Crossing Over
The dew forms and slowly drains into my eyes, but I'm unable to react. I have nothing left inside, no willpower, no energy, no desire, nothing at all except to stay quite and still like the living corpse I am and let liquid feet tread where they may.
Not even the sun peeking through my curtains with its warm, worry-free gaze can bring me back to life, for the darkness, that all compressing darkness, which has painted my eyes with a hazy film of gray, allows it not.
And as such, I continue to press on, feeling weak, tired beyond belief, cold as ice, and begging to breath in more of that which has a name but has no form, wanting more and more of its sweetness, but again, unable to go beyond the limits imposed upon me. But how long has this condition prevailed I can't say. Maybe it has been mere minutes, or perhaps several hours since the struggle began, but in any case, I still fight on, why? Why do I continue to wage war against the inevitable that will soon come knocking at on my door. Why do I battle when there's nothing left to gain from the effort.
It is this thought that floods in and dominates my mind, and in the process, brings with it other questions that act like little siblings who are tagging alone with their mother, such as: What will become of me when that never ceasing, never deviating, count down reaches zero? And what about the life I once lived when this has come to be; had it been in vain, or a waste of precious time?

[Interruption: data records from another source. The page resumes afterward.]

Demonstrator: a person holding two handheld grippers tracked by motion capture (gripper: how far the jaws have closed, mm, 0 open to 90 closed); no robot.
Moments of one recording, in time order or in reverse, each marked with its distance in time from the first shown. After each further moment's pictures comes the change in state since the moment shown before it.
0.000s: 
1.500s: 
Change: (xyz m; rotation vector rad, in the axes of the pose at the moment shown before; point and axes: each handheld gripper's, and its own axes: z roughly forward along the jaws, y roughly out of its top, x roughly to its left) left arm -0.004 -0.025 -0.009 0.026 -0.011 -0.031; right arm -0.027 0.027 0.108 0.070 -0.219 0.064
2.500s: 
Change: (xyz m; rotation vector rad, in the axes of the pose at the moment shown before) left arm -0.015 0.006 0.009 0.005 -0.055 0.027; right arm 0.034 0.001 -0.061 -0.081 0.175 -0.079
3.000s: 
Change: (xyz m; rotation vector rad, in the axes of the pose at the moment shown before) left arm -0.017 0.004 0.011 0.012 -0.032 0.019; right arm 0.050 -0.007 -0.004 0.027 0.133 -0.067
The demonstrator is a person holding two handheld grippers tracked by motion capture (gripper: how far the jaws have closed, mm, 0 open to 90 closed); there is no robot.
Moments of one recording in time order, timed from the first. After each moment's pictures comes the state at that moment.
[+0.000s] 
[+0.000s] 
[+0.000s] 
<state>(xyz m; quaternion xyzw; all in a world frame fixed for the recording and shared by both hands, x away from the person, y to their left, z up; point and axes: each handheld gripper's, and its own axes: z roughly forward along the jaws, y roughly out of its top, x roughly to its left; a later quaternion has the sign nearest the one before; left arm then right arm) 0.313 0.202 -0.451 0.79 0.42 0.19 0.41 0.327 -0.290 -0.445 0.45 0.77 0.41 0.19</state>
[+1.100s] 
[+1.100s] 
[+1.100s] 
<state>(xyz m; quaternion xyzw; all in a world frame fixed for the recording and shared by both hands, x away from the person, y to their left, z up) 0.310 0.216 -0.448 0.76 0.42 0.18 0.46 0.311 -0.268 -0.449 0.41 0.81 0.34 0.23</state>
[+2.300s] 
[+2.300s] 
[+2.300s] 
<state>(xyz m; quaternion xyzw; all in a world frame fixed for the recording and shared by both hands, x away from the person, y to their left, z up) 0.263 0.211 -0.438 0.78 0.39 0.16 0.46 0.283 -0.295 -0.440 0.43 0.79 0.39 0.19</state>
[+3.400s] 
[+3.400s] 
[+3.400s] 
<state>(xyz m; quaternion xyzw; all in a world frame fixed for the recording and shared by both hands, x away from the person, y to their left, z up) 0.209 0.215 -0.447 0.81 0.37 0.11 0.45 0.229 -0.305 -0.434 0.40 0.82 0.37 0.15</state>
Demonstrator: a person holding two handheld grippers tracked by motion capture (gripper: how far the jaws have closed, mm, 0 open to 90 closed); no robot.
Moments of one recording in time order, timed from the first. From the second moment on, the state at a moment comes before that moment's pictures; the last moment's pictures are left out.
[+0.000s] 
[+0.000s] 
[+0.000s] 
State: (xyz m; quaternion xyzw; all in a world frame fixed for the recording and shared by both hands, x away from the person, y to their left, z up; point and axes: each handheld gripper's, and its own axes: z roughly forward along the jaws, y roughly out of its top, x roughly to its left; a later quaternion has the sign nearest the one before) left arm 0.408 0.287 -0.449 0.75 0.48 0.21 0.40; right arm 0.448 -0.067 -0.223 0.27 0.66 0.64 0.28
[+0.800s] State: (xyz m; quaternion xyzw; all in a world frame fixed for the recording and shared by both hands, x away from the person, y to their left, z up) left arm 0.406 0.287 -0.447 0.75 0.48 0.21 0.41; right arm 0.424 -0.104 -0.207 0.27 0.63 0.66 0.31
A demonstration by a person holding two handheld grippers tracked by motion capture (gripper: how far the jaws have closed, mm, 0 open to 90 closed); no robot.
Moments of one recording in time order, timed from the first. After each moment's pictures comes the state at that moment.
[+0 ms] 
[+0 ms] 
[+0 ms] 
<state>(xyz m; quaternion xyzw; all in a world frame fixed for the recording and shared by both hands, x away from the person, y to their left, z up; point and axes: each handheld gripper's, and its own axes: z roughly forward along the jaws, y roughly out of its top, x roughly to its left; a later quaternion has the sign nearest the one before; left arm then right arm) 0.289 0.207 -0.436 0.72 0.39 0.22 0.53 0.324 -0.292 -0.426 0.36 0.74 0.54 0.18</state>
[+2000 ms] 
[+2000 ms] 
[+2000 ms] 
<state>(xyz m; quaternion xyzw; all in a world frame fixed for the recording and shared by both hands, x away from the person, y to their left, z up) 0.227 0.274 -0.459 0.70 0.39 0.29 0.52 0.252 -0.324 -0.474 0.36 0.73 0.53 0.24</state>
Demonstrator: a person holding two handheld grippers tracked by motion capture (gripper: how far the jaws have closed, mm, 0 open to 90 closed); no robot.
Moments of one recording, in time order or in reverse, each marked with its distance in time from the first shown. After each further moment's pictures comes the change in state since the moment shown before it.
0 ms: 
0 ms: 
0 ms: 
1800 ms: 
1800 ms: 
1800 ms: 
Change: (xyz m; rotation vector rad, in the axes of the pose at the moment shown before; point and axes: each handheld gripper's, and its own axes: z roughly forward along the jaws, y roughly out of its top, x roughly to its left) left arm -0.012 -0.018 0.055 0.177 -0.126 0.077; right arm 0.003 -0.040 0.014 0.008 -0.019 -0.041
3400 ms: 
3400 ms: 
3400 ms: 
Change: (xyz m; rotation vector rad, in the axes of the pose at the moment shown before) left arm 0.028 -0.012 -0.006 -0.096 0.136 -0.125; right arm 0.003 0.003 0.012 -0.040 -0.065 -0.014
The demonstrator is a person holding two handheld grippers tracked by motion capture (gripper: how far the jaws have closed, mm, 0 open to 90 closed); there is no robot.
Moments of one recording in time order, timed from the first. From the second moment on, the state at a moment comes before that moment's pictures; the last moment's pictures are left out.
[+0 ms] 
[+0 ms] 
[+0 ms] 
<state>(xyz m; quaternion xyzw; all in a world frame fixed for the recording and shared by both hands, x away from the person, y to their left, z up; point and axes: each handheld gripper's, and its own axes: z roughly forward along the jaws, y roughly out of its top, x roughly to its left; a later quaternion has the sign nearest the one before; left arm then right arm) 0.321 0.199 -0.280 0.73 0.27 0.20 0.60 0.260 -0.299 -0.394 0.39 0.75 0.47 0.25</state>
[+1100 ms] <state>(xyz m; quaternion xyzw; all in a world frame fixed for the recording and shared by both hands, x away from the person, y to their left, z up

And further more, what will happen to those who have journeyed along with me? Will they live longer than I? Will they find a meaning in their lives that has confounded me for so long? A meaning that has evaded me like a poor stinking-old-soul who lives on the sidewalk with only the chill of the night and a hard gutter for comfort.
Perhaps it matters not that these questions will go unanswered, for now, even now, the light flickers, dims, then all in an instant, it grows brighter then anything I have ever seen before it. And as it does I can see that it's not alone for darkness lurks close behind it, so close in fact, that one cannot identify one from the other.
And it is like this they stand together on the edge of what use to be my life, waving goodbye, saying, have a safe journey. I wave back, for now I realize my time has come to slip beyond the screen of emptiness that rests before me. An emptiness that I fear beyond words.
Oh what I would give to see the twinkling of the stars once more. To greet the smiling lesser light that rules the night; to feast upon the coolness it brings; to taste the illusion of foreverness it represents. One last time my Lord, I pray. Might I have just have one last time, I finally gasp.
And with this last plea I take a quick shallow breath and give a slight sigh, then close my eyes forever. And it is in this state of silence that I leave behind all I've ever labored over, or ever loved, or desired, or wept for, or found beautiful, or ugly. I leave it all behind me, letting all of it dissolve away like teardrops in the womb of a mighty ocean.